Since there is no QSA involved in this process, the SAQ is instead signed by an officer of your company authorized to make legally significant representations on behalf of the company.
Can I accept some other certificate as evidence of PCI DSS compliance?
For PCI DSS purposes, no. There is a cottage industry of consultants who are not QSAs, and who do independent PCI reviews or perform PCI readiness consulting for small merchants. That’s all well and good, there’s nothing wrong with bringing in outside expert help for your business!
At the completion of these engagements, these firms will often issue some kind of “PCI Certificate” to the merchant. That’s still OK, as long as the recipient recognizes it for what it is, which is not an AOC.
As a security professional, I regularly get “Certificates of Completion” for sitting through 1 hour webinars. We issue our employees completion certificates for their annual security awareness training. These show that you’ve participated or completed some activity, but they’re not formal qualifications of anything.
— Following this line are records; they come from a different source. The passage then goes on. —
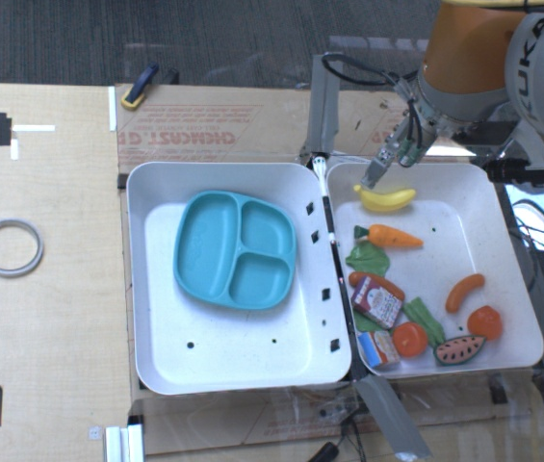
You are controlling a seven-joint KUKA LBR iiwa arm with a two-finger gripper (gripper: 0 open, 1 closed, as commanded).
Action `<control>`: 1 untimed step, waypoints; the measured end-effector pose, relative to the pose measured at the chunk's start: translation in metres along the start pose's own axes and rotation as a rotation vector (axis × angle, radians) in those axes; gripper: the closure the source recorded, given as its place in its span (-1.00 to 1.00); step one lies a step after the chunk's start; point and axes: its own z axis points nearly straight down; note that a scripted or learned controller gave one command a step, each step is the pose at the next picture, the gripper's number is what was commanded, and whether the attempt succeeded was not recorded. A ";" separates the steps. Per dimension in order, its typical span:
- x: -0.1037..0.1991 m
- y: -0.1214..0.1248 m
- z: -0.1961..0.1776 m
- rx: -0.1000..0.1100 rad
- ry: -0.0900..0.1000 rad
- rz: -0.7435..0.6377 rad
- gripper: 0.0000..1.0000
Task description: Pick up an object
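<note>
Jaws [387, 165]: state cannot be told; hang just above the banana, far left of the right bin [517, 258].
Banana [385, 197]: lies far-left in right bin.
Left bin [156, 325]: blue divided plate [235, 250].

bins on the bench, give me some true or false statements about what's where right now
1. A blue divided plate lies in the left bin. True.
2. The banana sits in the left bin. False: it is in the right bin, near its far edge.
3. The gripper hangs just above the banana. True; nothing can be seen held in it.
4. The carrot lies on the blue plate. False: it is in the right bin, just nearer the camera than the banana.
5. A watermelon slice lies near the right bin's front edge. True.
</note>
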 end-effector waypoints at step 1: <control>0.030 0.014 -0.069 -0.001 -0.002 -0.074 1.00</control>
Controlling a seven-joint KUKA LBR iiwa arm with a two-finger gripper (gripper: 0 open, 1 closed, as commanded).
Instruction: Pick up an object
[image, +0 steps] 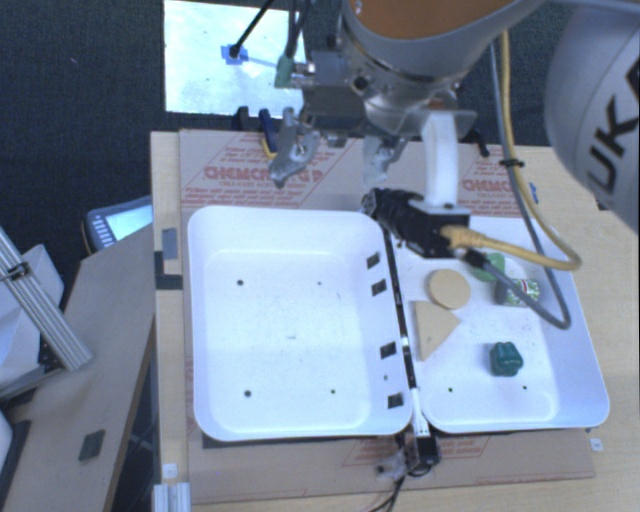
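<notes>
Dark carpet floor around a wood-topped bench (166, 330); printed cardboard sheet (232, 176) lies on it under two white bins. Clock directions taken on the camera view, 12 = far edge.

L bin (290, 335): white floor w/ a few small dark dots. R bin (572, 392) butts against it at 3 o'clock; black clips (388, 350) sit along the shared wall.

Candidate objs, all in R bin:
- tan disc (449, 289), flat, approx. bin centre
- tan wedge (432, 330), flat, just at 7 o'clock of the disc, close to it; touching or not, can't tell. One edge runs close along the shared wall.
- green block (505, 358), at 4 o'clock of the disc, apart from both tan pcs
- small green/silver item (516, 290), at 3 o'clock of the disc, partly under a grey cable; type unclear

Arm (430, 40) comes in from the 1–2 o'clock side, orange band visible at top. Gripper (337, 158) hangs over the cardboard at 12 o'clock of the L bin, beyond its far rim. Fingers (295, 158) spread wide apart, cardboard visible between them, nothing gripped. All four objs lie well away from it, toward 4–5 o'clock.

Off-bench at 9 o'clock: tablet-like screen (120, 225) and an aluminium profile bar (40, 310) on a lower side table.
</notes>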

Third party PCI certificates are similar. They have a certain feel-good factor, but they’re not valid within the PCI world.
Where this becomes a problem is if the merchant or service provider believes this certificate can be used to demonstrate their compliance with PCI DSS. As far as the PCI SSC is concerned, these independent certificates aren’t worth the paper they’re printed on. In fact, this is such a big issue that the PCI SSC issued a FAQ on the topic. It clearly states that these certificates cannot to be recognized as PCI DSS validation.